Do you see full handshake then? In the first case you posted, server sends back certificate in packet 8 but then in 552 it does not send certificate and finishes handshake with CipherChange/Resume.

wfurt commented 3 years ago

I was able to get repro on different machine (different network and OS version). I will take a look.

wfurt commented 3 years ago

https://support.microsoft.com/en-us/help/4528489/transport-layer-security-tls-connections-might-fail-or-timeout-when-co

Setting DisableClientExtendedMasterSecret to 1 fixes the issue for me. That is path the article does NOT recommend. Fiddling with the cipher suites seems tedious. However if the remote site is running buggy SSL I don't know what else to do.

abelykh0 commented 3 years ago

However if the remote site is running buggy SSL I don't know what else to do.

Contact Government of Canada so they fix the issue? Good luck with that :)

wfurt commented 3 years ago

I did not give up yet. We should verify that this is the issue. Unfortunately, Windows implementation does not support CipherSuitesPolicy so it is not possible to manipulate the cipher list from managed code.

ericlaw1979 commented 3 years ago

Contact Government of Canada so they fix the issue? Good luck with that :)

Maybe point out that their version of OpenSSL has some serious issues leading to an "F" grade?

abelykh0 commented 3 years ago

Contact Government of Canada so they fix the issue? Good luck with that :)

Maybe point out that their version of OpenSSL has some serious issues leading to an "F" grade?

That might actually work.

RobSiklos commented 3 years ago

I sent an email to the maintainer of that site.

However, if there are web sites out there which behave like this, and OpenSSL handles it gracefully, shouldn't .NET/Widows do so as well?

wfurt commented 3 years ago

it should, no doubt @RobSiklos. Did you check the steps from the linked article if that makes it work for you? The fix may come from OS update instead of .NET itself.

RobSiklos commented 3 years ago

Yes - setting DisableClientExtendedMasterSecret to 1 fixes the issue for me as well, however as you say, this is not a recommended approach. On the client side, I am up to date in terms of O/S (Windows 10). On the server side, I have no idea because I'm not affiliated with the government, but either way, asking them to update their O/S may not be practical (government == slow).

wfurt commented 3 years ago

You can go down the recommended path and fiddle with cipher suite list. I'll ping the Schannel team tomorrow to also confirm and maybe provide more guidance.

karelz commented 3 years ago

Triage: Looks like OS bug - waiting on confirmation.

RobSiklos commented 3 years ago

FYI, the maintainer of the web site responded. They fixed some stuff, and now receive an A+ rating on SSL Labs. However, the issue still happens.

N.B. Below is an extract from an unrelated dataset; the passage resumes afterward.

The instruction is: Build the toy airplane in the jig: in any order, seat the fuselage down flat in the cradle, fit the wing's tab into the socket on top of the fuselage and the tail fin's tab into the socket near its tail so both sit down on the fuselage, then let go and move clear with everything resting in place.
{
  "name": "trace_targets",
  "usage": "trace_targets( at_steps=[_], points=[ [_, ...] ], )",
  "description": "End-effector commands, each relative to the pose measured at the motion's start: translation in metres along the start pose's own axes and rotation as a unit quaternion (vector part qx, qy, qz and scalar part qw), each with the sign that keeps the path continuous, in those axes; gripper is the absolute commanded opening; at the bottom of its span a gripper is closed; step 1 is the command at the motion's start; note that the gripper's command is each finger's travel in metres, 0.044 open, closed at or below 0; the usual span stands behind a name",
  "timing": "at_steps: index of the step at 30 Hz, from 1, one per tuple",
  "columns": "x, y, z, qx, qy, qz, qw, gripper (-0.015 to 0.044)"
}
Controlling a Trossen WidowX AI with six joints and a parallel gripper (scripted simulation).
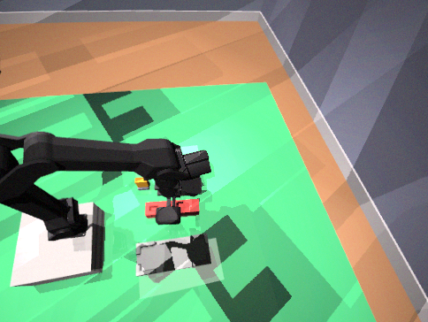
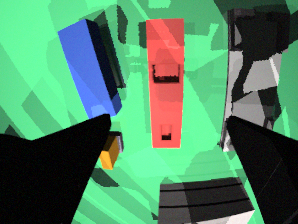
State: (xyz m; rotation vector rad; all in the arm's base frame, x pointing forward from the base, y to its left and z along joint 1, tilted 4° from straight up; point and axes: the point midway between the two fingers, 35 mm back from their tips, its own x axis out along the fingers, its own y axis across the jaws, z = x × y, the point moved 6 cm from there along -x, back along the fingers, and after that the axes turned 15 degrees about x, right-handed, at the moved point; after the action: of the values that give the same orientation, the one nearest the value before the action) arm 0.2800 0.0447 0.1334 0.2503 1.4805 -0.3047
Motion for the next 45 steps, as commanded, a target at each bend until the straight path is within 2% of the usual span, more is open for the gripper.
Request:
trace_targets(
  at_steps=[1,3,6,8,45],
  points=[
    [0.003,0.002,-0.004,-0.018,0.006,-0.01,1.0,0.044],
    [0.006,0.002,-0.004,-0.018,0.006,-0.01,1.0,0.044],
    [0.045,0.001,-0.004,-0.018,0.006,-0.01,1.0,0.044],
    [0.056,0.0,-0.005,-0.018,0.006,-0.01,1.0,0.044],
    [0.115,-0.001,-0.006,-0.018,0.006,-0.011,1.0,0.044]
  ],
)
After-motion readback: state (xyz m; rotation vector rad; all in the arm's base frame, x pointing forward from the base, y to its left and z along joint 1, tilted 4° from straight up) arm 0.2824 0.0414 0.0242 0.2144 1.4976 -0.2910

ghost commented 3 years ago

This issue has been automatically marked as no recent activity because it has been marked as needing more info but has not had any activity for 14 days. It will be closed if no further activity occurs within 7 more days.

stephentoub commented 3 years ago

@danmosemsft, another example.

wfurt commented 3 years ago

hello @RobSiklos, can you check this again? I put it on hold for little while and now I cannot reproduce it anymore. Either the server changed or I got updates from windows. (2004 build 20279.1)

RobSiklos commented 3 years ago

@wfurt Just tried it again, and unfortunately I CAN still reproduce the problem.

wfurt commented 3 years ago

@aik-jahoda will take another look. We should figure out if there is fix in newer windows. This still looks like OS issue.

aik-jahoda commented 3 years ago

Works without an issue on core 3.1. I'm on Windows insider 21313. @RobSiklos what version of OS do you use?

RobSiklos commented 3 years ago

@aik-jahoda Unfortunately, I can no longer reproduce the problem. However, I did upgrade my OS to "Windows 10, version 20H2" (OS Build 19042.746) since I tested previously. So either it's fixed on the client OS side, or the maintainer of the web site did something which prevents the issue from happening in the first place.

wfurt commented 3 years ago

I think this is Windows bug so getting fix through Windows update make sense to me. As this is really not actionable at .NET, I'm include do close this issue @RobSiklos.

RobSiklos commented 3 years ago

@wfurt Agreed. Thanks for your help.